Tandis que je travaille sur mes photos à Kampot, Chantal arrive à Phnom Penh et trouve une chambre dans un hôtel près du Marché Central. Après avoir réservé son retour pour demain après-midi, elle retrouve le restaurant où les serveurs handicapés la reconnaissent immédiatement. Elle y passe le restant de la journée, bien installée sur la terrasse, et commande son repas assez tôt pour pouvoir regagner son logis tranquillement avant la nuit. Ce soir, je ne peux pas venir à son secours pour la déshabiller; elle a donc un mal fou à enlever sa robe toute seule. À un moment, au comble de son désespoir, elle se croit même obligée de devoir descendre solliciter de l’aide auprès du réceptionniste. Mais, dans un ultime effort, elle parvient à arracher le vêtement sans trop de dommage.
Le lendemain matin, elle demande à un tuk-tuk de l’emmener à l’ambassade de France. Elle négocie toute seule l’aller-retour. La femme qui la reçoit là-bas est en fait la personne avec qui elle avait pris rendez-vous. Il ne faut que quelques minutes à la diplomate pour authentifier le gribouillis que Chantal a dessiné de sa main malade au bas d’un document officiel. Il ne reste plus qu’à le poster.

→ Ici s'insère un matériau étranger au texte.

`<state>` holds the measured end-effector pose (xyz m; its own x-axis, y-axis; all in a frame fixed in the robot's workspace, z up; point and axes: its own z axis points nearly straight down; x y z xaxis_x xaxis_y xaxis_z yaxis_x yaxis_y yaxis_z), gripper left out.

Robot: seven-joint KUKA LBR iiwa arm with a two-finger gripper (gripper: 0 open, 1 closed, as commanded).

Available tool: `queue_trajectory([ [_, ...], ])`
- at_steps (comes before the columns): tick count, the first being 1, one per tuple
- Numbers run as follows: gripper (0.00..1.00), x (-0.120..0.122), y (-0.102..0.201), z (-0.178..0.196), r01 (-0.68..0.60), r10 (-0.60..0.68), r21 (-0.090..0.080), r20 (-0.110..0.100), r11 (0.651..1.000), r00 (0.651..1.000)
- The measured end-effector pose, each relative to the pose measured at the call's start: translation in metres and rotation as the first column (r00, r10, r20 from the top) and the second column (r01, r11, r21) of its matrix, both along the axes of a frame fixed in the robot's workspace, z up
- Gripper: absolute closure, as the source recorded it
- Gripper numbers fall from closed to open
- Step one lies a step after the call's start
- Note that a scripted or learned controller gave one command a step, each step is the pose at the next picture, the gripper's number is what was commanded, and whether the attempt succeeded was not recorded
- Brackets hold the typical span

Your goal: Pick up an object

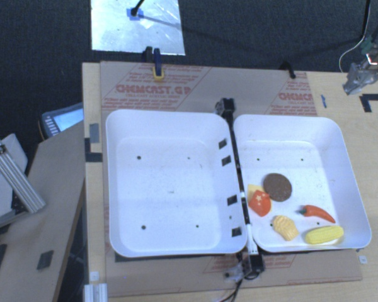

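Camera view | pincer (358, 80) hung beyond right bin's (340, 137) far-right corner, grip unreadable | brown disc (278, 187) lay inside it | nothing picked yet

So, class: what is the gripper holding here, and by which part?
Nothing is seen held. The gripper sits at the upper right, outside the bins; all the toy foods, like the brown disc, lie in the right bin.

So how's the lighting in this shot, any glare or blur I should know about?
In the camera view, light is even and soft; the right bin and left bin are bright but not blown out. The silver sheet at top reflects glare. The gripper is slightly blurred, and small toys look soft.
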<state>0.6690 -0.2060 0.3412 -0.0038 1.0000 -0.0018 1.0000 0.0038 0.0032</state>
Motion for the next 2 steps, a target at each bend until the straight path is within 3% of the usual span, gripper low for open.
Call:
queue_trajectory([
  [2, 1.00, 0.0000, -0.0001, 0.0104, -0.001, 0.001, 0.000, 0.001, 1.000, 1.000],
])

Sur le chemin de l’hôtel, le chauffeur de tuk-tuk la dépose devant le bel édifice colonial qui abrite le service public. L’employée lui certifie que le pli parviendra chez le notaire dans une quinzaine de jours. On croise les doigts… Et parce qu’elle a sauté son petit-déjeuner pour arriver juste au moment de l’ouverture des bureaux, Chantal se précipite au petit supermarché et avale goulument le café glacé qu’elle y a acheté tout en discutant avec un monsieur venu voir son fils qui travaille au Cambodge.

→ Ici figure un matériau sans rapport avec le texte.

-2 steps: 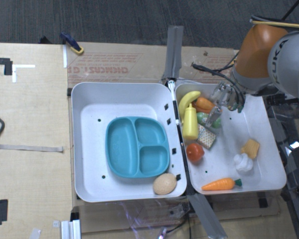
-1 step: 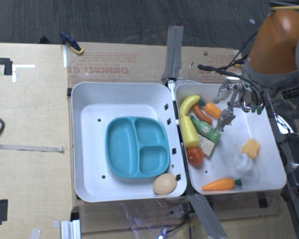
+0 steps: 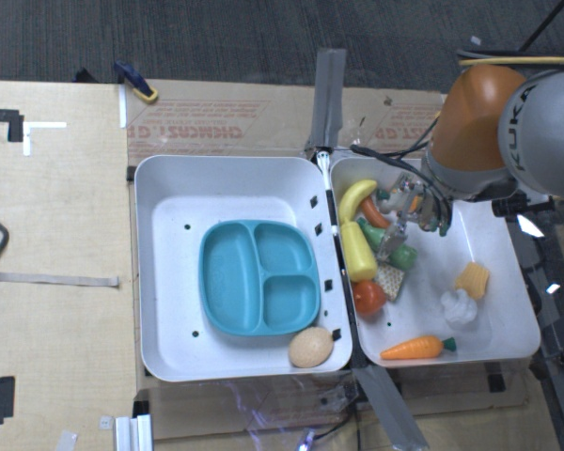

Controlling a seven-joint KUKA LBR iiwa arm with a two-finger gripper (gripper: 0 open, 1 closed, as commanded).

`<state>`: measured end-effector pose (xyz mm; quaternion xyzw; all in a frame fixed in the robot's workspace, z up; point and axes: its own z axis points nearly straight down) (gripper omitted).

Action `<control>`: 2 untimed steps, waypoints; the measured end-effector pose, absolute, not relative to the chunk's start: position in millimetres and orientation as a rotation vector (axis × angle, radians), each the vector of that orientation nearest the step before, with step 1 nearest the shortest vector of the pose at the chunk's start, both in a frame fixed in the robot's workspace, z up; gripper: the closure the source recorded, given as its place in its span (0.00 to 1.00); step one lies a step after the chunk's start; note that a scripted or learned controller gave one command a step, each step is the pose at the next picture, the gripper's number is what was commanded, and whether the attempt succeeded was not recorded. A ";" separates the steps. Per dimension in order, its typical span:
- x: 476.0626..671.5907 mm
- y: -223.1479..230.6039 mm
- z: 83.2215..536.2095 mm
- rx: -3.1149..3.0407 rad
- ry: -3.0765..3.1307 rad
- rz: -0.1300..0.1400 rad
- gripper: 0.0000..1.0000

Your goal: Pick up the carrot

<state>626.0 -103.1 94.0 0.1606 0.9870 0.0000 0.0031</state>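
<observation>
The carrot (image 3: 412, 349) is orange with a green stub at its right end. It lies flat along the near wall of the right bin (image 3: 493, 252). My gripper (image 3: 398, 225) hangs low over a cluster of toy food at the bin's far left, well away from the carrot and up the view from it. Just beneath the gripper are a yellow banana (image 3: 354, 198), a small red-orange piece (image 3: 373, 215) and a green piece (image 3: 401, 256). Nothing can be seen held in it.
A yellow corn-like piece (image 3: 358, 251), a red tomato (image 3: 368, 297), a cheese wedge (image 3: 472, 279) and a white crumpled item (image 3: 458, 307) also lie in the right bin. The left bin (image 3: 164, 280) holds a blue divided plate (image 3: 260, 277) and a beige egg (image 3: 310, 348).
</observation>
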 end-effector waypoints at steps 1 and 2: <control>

Je suis tout heureux de récupérer ma femme après ses 36 heures de vadrouille. Pour fêter nos retrouvailles, nous allons boire une bière dans le bar où nous avons pris nos habitudes de début de soirée et faisons la connaissance de trois Normands en balade autour du monde: Nicolas, son épouse Manu et Jean-Michel, l’oncle de Manu. Pour continuer la conversation, nous partons manger ensemble un bon bœuf au poivre vert. Lorsque nous arrivons à la guesthouse, beaucoup plus tard que les autres fois, nous trouvons le portail clos et nous devons réveiller le jeune gardien qui dort à poings fermés.